What the exercise asks: A word-for-word copy of all entries is required, without images.
☆ ☆ ☆ ☆
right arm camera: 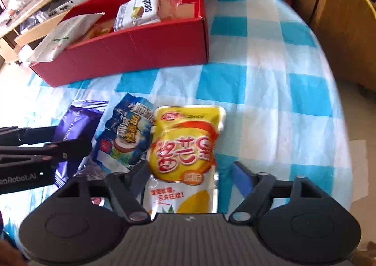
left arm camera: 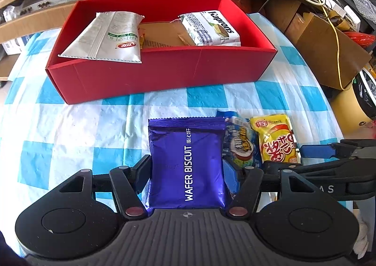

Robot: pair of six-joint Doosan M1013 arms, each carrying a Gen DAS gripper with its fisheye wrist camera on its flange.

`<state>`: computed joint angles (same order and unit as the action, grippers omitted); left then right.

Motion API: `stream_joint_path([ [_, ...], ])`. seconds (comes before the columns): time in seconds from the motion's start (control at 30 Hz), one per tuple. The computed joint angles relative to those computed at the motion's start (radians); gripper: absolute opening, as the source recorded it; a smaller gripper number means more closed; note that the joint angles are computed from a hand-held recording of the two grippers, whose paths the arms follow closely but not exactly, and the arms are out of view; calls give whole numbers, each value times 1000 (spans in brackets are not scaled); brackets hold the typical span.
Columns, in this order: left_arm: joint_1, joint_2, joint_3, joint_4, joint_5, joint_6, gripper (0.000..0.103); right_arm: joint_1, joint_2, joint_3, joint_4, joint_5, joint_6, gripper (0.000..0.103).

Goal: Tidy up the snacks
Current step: 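Lift both packets off the tablecloth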

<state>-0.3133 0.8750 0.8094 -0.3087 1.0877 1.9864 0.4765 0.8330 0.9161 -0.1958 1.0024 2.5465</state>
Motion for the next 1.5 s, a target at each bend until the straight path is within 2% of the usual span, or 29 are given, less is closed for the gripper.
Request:
stream_joint_path([
  [0.07,0,1,-2,0,1,1,70,0,3,-7,10,-3,-18,95],
  [0.17,-1,4,-5,5,6,2,70,14,28,-47,-49,49,-30,95],
  [0.23,-2,5,-7,8,8,-1,70,22,36,-64,-80,78,-36,89],
  [0.3,-1,5,-7,2,7,3,70,22,24,-46,-86,61,-13,74],
  [0.37,1,2,-5,-8,6,8,70,18,8,-22,-77,38,14,70],
  [0.43,2,-2,-1,-20,3,16,70,21,4,-18,-95,42,27,58],
  [0.5,3,-7,5,-30,1,24,70,19,-12,6,-92,14,46,45],
  [0.57,4,-11,8,-39,0,31,70,16,-23,23,-76,-2,66,40],
  [0.67,6,-16,13,-47,-3,34,70,10,-29,37,-49,-17,90,41],
  [0.73,8,-19,16,-53,-7,35,70,10,-27,31,-43,0,120,46],
  [0.8,10,-18,13,-58,-6,32,70,9,-27,29,-24,0,172,65],
  [0.83,11,-16,10,-60,-4,30,70,9,-29,32,-16,-20,192,69],
  [0.9,12,-14,5,-62,-1,24,70,12,-21,19,-8,-45,222,86],
  [0.97,14,-14,5,-63,-2,18,70,23,22,-59,-50,48,213,88],
  [1.03,17,-15,6,-69,-1,21,70,25,66,-132,-47,134,176,88],
  [1.07,18,-16,8,-68,-4,22,70,28,80,-151,-54,154,162,89],
  [1.17,21,-12,4,-57,1,8,70,44,114,-209,-124,214,104,83],
  [1.23,22,-10,0,-50,5,-4,70,47,104,-194,-127,199,81,81],
  [1.37,26,-15,2,-72,1,4,70,42,52,-117,-119,138,106,54],
  [1.4,26,-17,5,-79,-1,10,70,38,42,-102,-112,124,118,50],
  [1.5,26,-21,10,-85,-4,19,70,32,22,-64,-96,87,160,50],
])
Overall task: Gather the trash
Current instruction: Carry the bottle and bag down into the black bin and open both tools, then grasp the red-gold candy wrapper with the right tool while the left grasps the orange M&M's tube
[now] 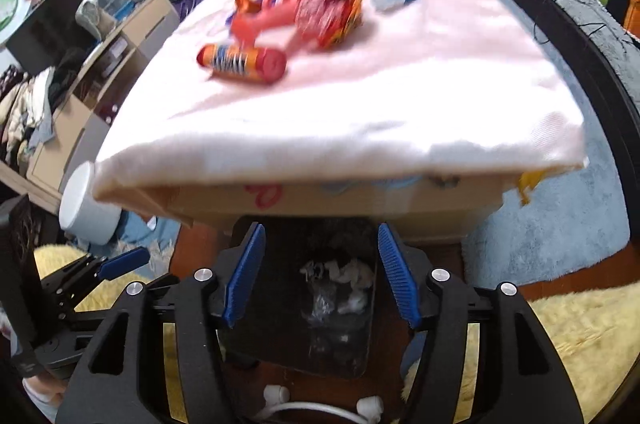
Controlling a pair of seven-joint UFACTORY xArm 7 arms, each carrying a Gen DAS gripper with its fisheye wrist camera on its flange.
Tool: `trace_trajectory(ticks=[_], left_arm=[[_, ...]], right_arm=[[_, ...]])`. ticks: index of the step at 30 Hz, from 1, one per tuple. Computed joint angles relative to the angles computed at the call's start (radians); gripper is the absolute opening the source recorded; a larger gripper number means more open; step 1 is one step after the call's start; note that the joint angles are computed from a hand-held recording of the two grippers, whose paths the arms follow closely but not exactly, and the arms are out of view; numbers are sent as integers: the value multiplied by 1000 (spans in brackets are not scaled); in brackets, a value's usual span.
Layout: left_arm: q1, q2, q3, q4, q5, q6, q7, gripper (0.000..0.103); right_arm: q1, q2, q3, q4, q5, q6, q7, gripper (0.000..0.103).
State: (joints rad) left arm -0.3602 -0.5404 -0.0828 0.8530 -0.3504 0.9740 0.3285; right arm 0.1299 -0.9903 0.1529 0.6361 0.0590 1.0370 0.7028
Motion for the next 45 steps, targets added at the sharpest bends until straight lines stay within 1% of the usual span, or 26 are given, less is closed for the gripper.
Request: trace_trajectory(ticks=[2,4,8,10,17,19,20,22,24,29,33,41,43,45], left_arm=[[1,17,2,31,-1,-11,2,63],[3,40,-2,66,4,-27,0,67],[4,115,-21,154,24,-52,-6,71],[3,154,-31,198,33,-58,-10,75],[-6,273,-55,324,37,-56,-27,83],[-12,305,-65,353,32,-57,-36,87],[-16,321,-70,369,29,-56,-39,88],[-22,347,-78,391,25,-56,-40,89],[-29,375,-89,413,29,-57,-48,89],[-39,438,-106,465,46,-62,-79,89],[-44,483,-115,504,62,-66,-111,89],[-50,566,-123,588,102,-75,-178,89],[-53,581,-125,606,119,-76,-197,89],[-56,592,-126,619,141,-74,-221,89]], right_arm=[[-18,8,-11,21,-19,-9,-9,60],[-34,29,-22,42,-35,-25,-23,60],[-65,94,-44,88,-59,-66,-56,60],[-76,136,-51,111,-67,-95,-72,60],[-105,271,-90,183,-80,-175,-147,60],[-109,304,-101,195,-77,-185,-167,59],[-111,321,-107,201,-74,-190,-178,58],[-114,337,-114,201,-66,-199,-191,50],[-114,354,-129,202,-47,-214,-205,47],[-103,392,-167,208,15,-252,-255,46],[-90,424,-192,225,71,-263,-298,46],[-103,486,-201,276,104,-263,-362,46],[-106,495,-203,282,108,-265,-378,40],[-110,500,-203,284,110,-270,-390,37]])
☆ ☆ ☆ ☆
Answer to this exercise:
right arm camera: 
left arm camera: 

Robot: pair of six-joint Doosan M1013 arms, each carrying a Gen DAS gripper with its fisheye wrist camera on its flange.

`<state>`: computed joint angles (same order and unit as the action, grippers omitted); left then right.

Motion API: `stream_joint_path([ [_, ...], ])`. seconds (comes before the columns): time in seconds from the motion's start (control at 30 Hz), one per tuple. The computed joint angles relative to those computed at the motion's start (radians); gripper: absolute opening, as the source recorded it; a smaller gripper number means more closed; note that the joint angles are computed from a hand-held recording of the two grippers, whose paths the arms follow closely but not exactly, and the arms are out of view; calls give whole numbers, each value times 1000 (spans in brackets are not scaled); brackets hold the typical span.
Columns, in this order: left_arm: joint_1, joint_2, joint_3, joint_4, joint_5, joint_6, gripper (0.000..0.103); right_arm: joint_1, joint_2, joint_3, joint_4, joint_5, joint_6, gripper (0.000..0.103).

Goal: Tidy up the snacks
Current step: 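Lift both packets off the tablecloth
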
<state>-0.3133 0.8750 0.8094 -0.3087 1.0877 1.9864 0.4765 0.8330 0.9161 -0.1958 1.0024 2.5465</state>
Motion for the next 1.5 s, a target at each bend until the straight path is within 2% of the usual span, or 29 are given, less is closed for the gripper.
Request:
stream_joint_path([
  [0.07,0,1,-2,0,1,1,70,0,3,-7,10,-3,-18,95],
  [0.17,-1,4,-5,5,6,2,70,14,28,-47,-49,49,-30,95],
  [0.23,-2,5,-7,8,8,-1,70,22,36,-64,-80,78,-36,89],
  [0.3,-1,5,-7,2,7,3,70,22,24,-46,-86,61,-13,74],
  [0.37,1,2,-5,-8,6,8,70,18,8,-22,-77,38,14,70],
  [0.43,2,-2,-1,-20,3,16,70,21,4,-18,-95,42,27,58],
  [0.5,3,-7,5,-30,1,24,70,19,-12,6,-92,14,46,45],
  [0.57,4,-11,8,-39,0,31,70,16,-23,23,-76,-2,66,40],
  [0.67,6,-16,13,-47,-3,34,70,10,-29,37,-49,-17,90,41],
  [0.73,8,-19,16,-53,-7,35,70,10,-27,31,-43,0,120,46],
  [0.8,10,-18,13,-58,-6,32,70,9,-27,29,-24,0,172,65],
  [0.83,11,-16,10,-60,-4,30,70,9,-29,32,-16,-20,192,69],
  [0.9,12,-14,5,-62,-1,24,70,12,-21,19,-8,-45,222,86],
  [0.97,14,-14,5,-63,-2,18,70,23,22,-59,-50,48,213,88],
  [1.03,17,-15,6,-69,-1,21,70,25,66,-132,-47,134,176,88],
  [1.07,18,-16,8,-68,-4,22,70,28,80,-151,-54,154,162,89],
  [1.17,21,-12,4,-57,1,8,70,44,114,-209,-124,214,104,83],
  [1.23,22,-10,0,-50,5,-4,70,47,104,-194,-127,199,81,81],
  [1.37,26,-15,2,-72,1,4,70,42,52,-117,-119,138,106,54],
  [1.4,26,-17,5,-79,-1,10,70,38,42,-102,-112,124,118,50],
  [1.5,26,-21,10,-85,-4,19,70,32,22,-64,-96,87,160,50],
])
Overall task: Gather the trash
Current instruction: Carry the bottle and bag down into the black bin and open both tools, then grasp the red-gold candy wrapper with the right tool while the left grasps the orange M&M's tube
[now] 
Controlling a pair of seven-joint UFACTORY xArm 7 arms, each carrying a Gen DAS gripper with its fisheye wrist camera on its flange.
Tool: `trace_trajectory(ticks=[_], left_arm=[[_, ...]], right_arm=[[_, ...]])`. ticks: index of the step at 30 Hz, from 1, one per tuple. Computed joint angles relative to the angles computed at the call's start (radians); gripper is the absolute opening the source recorded; a larger gripper number means more open; step 1 is one step after the call's start; note that the joint angles are computed from a hand-held recording of the two grippers, whose paths the arms follow closely but not exactly, and the arms are out of view; numbers are sent as integers: the value multiplied by 1000 (spans in brackets are not scaled); in brackets, a value's usual span.
Layout: left_arm: q1, q2, q3, q4, q5, q6, q7, gripper (0.000..0.103); right_arm: q1, q2, q3, q4, q5, q6, q7, gripper (0.000..0.103).
State: (joints rad) left arm -0.3602 -0.5404 -0.0828 0.8530 -0.3504 0.9740 0.3285; right arm 0.1299 -0.9903 0.1529 0.6361 0.0590 1.0370 0.7028
Motion for the next 45 steps, targets added at the sharpest bends until straight lines stay within 1% of the usual span, or 26 are given, less is closed for the gripper.
Request: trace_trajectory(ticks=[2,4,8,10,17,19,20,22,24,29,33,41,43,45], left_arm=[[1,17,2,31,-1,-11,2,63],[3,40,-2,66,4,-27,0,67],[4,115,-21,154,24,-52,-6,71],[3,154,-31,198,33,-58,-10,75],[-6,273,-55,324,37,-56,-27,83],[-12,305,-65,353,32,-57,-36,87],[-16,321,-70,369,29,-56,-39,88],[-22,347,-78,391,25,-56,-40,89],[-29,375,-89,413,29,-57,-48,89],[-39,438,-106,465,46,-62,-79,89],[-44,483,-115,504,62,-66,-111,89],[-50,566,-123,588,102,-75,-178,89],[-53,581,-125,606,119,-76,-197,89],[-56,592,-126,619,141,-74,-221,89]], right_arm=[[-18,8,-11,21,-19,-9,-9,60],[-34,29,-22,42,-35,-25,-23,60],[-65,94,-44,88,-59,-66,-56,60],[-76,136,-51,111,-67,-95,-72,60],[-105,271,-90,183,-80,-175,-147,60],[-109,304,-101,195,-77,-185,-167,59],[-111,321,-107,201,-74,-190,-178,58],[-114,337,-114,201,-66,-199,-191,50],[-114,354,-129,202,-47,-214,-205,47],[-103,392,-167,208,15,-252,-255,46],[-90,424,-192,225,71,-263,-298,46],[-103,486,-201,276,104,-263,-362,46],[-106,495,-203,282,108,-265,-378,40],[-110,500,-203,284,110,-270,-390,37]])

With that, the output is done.